Hommage à Maria Callas à l’occasion du 40e anniversaire de sa disparition : Lucia di Lammermoor, un des rôles signatures de La Divine, en version de concert au Théâtre des Champs-Elysées. Hommage paradoxal. Alors que Callas s’est employée d’une voix sombre à développer l’envergure dramatique de la partition, la titulaire du rôle ce soir se range dans la catégorie des sopranos lunaires, pour ne pas dire légères, plus conformes à la tradition. La créatrice de la partition, Fanny Tacchinardi-Persiani, était dotée, paraît-il, d’une voix argentine, brillante mais peu étoffée. Ne serait-ce qu’une question d’étoffe, le témoignage serait incongru mais Jessica Pratt a développé auprès de professeurs belcantistes chevronnés une technique qui lui permet de revendiquer sa place parmi les héritières de Callas. « Regnava nel silenzio » brodé de trilles, d’aigus filés et augmentés vaut autant par ses multiples effets que par les intentions dont la soprano pare chaque mot. La leçon a été retenue. Une longue ovation accueille l’interprétation de la scène et l’on envisage, non sans délice, une soirée d’exception. Un peu trop vite.
© J.P. Raibaud
Non qu’ensuite cette Lucia de cristal ne démérite. Au contraire, elle continue de piquer des notes toujours plus haut d’une voix que l’on peut trouver métallique mais dont le style ne saurait être remis en question. La version de concert, hélas, ne prédispose pas à l’engagement théâtral. La direction inégale de Roberto Abbado, tantôt essoufflée, tantôt inspirée (le duo entre Lucia et Edgardo) n’aide pas les ficelles du drame à se nouer. Pourtant, les cordes de l’Orchestre national d’Ile de France font assaut de sentiments ; l’Ensemble Lyrique Champagne Ardenne chante d’une seule voix et le jeune Xavier Anduaga, dans le rôle peu valorisant d’Arturo, rappelle qu’être ténor et basque relève du pléonasme. La soirée se métamorphose cependant en une succession de numéros où chacun vient chanter du mieux qu’il peut, reçoit sa part d’applaudissements et laisse la place au suivant. Envisagée comme un étalage de virtuosité, la scène de folie laisserait insensible si dans un sursaut tragique, « spargi d’amaro pianto », varié à propos, ne venait rappeler les enjeux d’un opéra qui décida du destin de Madame Bovary.

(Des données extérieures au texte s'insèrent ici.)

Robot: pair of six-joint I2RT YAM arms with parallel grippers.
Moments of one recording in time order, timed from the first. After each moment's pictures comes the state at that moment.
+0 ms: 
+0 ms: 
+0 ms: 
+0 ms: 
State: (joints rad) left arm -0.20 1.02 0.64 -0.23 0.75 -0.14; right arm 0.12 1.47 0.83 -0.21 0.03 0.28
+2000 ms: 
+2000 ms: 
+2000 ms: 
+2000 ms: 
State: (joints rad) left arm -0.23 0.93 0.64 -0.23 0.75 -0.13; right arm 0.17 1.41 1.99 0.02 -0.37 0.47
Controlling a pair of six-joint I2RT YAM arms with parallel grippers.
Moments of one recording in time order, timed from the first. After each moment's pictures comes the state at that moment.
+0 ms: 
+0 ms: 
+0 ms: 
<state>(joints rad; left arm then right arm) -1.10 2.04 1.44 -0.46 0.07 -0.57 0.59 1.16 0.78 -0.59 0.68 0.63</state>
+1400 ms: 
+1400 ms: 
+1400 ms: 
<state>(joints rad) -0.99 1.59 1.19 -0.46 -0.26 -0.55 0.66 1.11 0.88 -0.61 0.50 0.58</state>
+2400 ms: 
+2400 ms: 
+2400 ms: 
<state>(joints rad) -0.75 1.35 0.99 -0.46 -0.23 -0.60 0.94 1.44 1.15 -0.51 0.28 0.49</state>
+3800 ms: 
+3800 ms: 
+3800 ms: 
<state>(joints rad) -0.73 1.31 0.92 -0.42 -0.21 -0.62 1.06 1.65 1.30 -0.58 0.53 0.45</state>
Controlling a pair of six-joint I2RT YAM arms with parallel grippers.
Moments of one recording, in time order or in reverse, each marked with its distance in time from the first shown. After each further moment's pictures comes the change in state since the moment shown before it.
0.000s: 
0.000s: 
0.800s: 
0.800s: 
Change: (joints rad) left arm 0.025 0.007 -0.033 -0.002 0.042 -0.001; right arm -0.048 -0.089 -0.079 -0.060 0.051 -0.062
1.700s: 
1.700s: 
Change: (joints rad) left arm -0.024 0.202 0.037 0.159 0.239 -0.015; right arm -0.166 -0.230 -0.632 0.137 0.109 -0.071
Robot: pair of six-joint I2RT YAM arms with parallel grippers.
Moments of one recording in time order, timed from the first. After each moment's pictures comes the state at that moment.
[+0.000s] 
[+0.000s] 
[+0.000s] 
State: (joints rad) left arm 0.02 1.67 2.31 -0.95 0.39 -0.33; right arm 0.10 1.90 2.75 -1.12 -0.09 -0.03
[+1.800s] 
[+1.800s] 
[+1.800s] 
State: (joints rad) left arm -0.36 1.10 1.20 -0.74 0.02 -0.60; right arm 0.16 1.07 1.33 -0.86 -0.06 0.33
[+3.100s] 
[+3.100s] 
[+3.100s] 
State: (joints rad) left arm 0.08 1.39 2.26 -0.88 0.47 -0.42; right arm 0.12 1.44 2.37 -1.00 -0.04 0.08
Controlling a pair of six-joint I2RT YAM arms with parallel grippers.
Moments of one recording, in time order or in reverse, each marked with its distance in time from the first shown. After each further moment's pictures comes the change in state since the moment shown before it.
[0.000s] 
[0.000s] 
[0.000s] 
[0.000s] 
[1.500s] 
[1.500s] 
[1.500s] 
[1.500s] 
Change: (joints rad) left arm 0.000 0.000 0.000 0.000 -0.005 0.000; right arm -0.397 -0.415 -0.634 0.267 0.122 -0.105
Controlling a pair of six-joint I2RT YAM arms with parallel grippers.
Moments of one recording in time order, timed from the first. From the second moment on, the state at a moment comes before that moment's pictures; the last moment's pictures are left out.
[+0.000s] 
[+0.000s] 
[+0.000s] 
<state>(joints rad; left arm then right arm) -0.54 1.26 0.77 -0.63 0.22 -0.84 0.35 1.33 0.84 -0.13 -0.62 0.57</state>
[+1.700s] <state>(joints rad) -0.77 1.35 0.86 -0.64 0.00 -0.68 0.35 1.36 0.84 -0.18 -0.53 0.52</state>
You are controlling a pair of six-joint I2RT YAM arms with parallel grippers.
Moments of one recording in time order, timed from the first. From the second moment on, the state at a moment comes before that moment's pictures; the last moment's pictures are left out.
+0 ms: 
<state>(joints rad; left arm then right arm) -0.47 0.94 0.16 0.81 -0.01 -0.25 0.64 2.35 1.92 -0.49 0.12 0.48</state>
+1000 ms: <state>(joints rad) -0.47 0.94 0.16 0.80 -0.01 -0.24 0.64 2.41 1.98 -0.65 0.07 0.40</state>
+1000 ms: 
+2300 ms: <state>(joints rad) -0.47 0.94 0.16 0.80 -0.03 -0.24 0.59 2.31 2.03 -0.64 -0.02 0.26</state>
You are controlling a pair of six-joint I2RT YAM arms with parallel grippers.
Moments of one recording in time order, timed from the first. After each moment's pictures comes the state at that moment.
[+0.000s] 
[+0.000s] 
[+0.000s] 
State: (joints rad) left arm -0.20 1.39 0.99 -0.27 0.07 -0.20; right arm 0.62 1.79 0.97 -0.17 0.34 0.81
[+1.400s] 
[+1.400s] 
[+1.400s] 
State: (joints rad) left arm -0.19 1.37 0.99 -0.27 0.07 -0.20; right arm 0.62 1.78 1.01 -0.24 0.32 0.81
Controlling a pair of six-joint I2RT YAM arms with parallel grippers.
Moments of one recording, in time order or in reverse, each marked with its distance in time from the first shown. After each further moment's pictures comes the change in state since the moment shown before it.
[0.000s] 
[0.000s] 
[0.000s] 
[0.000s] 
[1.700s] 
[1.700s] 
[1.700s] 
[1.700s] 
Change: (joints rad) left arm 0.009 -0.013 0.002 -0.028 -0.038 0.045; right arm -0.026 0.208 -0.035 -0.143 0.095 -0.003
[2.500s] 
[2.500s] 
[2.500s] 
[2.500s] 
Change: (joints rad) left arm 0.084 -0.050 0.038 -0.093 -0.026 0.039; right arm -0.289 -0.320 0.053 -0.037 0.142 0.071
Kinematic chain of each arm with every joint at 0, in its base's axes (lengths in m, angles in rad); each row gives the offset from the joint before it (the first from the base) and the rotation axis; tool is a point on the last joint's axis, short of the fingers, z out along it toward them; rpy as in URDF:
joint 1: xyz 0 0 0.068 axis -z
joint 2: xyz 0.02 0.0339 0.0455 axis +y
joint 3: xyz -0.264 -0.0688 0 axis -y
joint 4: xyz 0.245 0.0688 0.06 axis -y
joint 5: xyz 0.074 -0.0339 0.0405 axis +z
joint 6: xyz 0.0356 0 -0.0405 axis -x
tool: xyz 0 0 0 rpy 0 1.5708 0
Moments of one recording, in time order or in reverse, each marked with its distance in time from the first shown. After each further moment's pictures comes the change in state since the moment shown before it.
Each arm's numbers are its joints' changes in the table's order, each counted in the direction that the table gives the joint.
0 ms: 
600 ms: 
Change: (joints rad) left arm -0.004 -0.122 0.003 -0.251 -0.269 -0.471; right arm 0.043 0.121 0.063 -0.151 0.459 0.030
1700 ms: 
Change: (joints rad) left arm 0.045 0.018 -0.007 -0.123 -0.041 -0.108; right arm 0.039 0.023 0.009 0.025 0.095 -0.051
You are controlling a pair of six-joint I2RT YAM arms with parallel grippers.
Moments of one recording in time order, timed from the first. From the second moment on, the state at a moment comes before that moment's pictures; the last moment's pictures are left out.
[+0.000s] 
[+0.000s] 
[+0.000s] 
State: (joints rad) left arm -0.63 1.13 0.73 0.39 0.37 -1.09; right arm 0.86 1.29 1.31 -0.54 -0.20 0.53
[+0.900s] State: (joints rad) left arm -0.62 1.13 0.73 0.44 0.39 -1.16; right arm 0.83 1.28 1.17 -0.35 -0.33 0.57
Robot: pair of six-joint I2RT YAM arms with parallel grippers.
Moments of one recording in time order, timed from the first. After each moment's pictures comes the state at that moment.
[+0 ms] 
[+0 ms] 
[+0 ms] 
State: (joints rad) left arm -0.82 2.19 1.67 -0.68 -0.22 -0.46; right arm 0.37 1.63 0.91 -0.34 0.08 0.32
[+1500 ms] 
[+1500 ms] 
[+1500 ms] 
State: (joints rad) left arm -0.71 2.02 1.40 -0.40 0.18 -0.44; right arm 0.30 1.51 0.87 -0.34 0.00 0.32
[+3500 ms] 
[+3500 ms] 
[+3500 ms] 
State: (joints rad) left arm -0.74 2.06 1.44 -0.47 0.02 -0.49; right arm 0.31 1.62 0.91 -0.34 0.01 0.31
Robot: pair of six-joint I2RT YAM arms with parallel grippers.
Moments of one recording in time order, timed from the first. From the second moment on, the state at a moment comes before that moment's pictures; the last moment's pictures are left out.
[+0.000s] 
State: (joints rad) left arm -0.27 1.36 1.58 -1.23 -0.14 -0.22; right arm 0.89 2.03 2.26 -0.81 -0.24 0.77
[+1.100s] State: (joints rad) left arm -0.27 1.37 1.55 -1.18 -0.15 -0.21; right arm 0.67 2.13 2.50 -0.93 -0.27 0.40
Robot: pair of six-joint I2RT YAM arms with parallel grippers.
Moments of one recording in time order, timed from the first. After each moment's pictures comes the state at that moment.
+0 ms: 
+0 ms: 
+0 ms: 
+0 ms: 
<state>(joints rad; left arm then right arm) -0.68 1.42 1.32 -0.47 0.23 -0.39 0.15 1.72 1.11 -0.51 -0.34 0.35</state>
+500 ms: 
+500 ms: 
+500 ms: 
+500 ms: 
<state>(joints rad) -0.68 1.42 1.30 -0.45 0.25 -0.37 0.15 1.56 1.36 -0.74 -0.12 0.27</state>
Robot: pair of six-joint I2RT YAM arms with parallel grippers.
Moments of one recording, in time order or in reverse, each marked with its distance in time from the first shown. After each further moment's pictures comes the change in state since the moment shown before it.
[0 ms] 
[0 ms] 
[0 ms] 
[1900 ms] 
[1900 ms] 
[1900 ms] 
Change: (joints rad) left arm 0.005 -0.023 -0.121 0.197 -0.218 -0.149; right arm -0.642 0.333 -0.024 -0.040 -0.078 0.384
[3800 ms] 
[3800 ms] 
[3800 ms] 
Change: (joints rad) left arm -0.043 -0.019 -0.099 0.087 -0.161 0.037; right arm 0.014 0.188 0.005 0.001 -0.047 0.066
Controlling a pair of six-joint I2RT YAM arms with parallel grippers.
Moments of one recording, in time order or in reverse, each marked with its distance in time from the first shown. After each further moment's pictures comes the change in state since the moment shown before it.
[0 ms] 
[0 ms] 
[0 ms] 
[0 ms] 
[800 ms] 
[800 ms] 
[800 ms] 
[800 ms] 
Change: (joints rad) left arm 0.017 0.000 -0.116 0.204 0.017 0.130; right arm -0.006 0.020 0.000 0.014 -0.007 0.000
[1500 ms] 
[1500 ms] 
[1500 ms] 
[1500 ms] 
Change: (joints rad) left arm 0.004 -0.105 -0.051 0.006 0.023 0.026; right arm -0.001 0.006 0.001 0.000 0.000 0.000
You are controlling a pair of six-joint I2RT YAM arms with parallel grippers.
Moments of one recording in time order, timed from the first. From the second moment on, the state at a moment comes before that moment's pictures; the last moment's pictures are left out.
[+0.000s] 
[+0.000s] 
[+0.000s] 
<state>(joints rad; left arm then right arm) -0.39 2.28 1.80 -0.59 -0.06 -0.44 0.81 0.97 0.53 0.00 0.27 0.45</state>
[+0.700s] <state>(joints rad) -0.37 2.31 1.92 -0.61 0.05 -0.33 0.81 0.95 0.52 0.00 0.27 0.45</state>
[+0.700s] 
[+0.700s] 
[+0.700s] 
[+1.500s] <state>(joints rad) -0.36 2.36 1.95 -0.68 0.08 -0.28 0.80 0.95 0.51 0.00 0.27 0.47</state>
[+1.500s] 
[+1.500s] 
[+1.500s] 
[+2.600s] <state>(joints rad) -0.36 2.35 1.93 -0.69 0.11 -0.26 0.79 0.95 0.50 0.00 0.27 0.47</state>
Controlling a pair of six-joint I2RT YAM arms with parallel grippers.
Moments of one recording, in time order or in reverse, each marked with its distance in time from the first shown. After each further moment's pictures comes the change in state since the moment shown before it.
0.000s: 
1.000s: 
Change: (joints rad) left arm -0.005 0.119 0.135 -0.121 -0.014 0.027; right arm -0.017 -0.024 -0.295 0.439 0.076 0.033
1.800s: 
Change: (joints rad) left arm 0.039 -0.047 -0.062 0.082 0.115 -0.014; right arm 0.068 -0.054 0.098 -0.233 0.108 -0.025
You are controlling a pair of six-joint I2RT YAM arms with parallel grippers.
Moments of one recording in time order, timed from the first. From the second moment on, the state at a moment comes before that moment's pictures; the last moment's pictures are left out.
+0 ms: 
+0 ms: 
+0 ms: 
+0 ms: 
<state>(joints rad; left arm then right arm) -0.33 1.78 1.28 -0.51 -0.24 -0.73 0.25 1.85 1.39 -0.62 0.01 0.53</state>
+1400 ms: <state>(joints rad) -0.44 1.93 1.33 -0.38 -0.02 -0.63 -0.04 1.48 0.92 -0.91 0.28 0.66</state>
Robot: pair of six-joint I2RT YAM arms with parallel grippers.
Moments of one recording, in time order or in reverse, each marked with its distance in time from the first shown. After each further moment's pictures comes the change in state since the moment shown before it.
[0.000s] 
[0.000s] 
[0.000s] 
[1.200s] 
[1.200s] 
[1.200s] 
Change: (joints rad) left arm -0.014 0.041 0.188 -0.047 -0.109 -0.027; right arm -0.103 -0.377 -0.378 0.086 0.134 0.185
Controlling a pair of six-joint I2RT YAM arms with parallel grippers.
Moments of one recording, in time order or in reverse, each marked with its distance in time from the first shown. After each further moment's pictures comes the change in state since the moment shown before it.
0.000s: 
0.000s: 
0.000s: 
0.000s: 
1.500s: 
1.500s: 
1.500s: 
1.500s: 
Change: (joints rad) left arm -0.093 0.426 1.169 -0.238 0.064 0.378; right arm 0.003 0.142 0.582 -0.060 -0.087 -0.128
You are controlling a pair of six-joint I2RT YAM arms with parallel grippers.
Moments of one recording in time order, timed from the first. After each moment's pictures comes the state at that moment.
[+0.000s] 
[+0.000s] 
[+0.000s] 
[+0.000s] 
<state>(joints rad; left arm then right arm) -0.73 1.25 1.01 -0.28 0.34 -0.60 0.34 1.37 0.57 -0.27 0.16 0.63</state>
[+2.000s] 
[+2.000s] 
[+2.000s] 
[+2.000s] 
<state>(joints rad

Appelé à la rescousse in extremis, Luca Salsi aurait voulu une ou deux répétitions supplémentaires pour se glisser comme il convient dans les chausses de l’infâme Enrico. Quelques décalages et surtout le défaut de complicité avec ses partenaires trahissent le manque de préparation. Autre remplaçant de dernière minute, Riccardo Zanellato propulse le personnage secondaire de Raimondo au premier plan d’une voix de basse suffisamment souple et pour faire de ses deux grands cantabile deux moments particulièrement applaudis.
D’un format vocal moindre, Paolo Fanale se jette dans la mêlée avec le courage de ceux qui n’ont rien à perdre. En retrait dans les ensembles, Edgardo finit par imposer dans sa dernière aria un timbre séduisant et un chant égal qui use à propos de la voix mixte pour appuyer l’expression. Non pas héroïque mais sincère et investi, de cet investissement dramatique qui est une des leçons de Callas, parmi d’autres.